A quick game of Rock, Paper, Scissor dictated I would volunteer to go into the field of battle. My husband thought it would entice our daughter to run out to me, picking up eggs as she skipped along, no doubt, to an internal soundtrack of “Ode to Joy.”

My inner mother was screaming for me to tell him she would need help not just incentive. But I didn't say anything. We didn't want to cross the line. So instead I watched in mini-horror as the signal was thrown and hundreds of tots broke rank. Our daughter was frozen. She clung tightly to her father's stain-proof pants, afraid to join the fray.

In seconds all the eggs were gone. More nimble arms had swept away all the colored orbs. In the melee I had forgotten my job and let dozens of kids into the next territory. By all accounts it was a dismal failure.

When it was over our daughter realized her basket was empty, and began to cry. Talk about heartbreaking. A toddler at an Easter Egg hunt without a single egg. Even more heartbreaking was, as the crowd thinned out, no one seemed to notice the weeping tot and her useless parents.
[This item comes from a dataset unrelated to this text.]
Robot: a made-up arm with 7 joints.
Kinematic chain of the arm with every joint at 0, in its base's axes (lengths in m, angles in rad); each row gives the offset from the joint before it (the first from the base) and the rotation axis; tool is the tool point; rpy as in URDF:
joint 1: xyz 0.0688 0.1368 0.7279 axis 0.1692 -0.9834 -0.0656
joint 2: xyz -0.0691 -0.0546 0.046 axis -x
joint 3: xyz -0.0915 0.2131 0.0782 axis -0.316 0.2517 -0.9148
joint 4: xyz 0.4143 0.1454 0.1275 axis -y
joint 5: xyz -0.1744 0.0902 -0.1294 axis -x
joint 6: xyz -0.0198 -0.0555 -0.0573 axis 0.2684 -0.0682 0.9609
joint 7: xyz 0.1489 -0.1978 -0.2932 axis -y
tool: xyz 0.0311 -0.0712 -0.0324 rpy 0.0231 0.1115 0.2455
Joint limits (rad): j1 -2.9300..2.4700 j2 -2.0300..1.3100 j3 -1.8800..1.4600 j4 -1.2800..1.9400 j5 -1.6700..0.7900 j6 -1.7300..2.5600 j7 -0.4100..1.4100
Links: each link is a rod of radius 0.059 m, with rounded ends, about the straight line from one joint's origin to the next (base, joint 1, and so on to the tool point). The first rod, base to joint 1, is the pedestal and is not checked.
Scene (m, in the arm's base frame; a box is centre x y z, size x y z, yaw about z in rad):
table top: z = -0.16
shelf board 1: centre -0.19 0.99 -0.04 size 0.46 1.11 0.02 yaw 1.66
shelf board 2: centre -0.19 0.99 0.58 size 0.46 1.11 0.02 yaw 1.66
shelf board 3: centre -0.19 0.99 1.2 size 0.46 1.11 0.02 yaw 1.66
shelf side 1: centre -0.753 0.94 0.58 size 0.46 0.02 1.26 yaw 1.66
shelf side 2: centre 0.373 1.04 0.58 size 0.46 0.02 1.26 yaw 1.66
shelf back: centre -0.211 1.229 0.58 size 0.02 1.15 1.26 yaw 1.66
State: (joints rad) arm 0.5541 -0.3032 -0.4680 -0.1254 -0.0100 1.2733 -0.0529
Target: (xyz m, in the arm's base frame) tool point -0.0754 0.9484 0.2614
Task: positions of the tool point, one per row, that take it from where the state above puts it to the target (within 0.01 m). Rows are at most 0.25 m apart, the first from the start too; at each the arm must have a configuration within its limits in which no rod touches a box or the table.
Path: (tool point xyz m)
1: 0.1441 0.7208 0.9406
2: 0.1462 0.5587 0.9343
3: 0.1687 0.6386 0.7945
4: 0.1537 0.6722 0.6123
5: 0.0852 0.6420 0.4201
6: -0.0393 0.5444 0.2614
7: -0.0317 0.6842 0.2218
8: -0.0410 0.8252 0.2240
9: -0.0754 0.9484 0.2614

We stood there feeling helpless and wondering why we hadn't just brought some eggs to plant in case of such an emergency. A neighbor came over to see about the tears. Her daughter had found four eggs, two of which she happily shared with our daughter.

It wasn't the end of the world after all. On the contrary, it was the start of a lovely friendship and the impetus for planning to survive the next year's hunt if, by some tragic twist of fate, the Easter Bunny didn't see fit to cancel.

It was either that or pray for rain.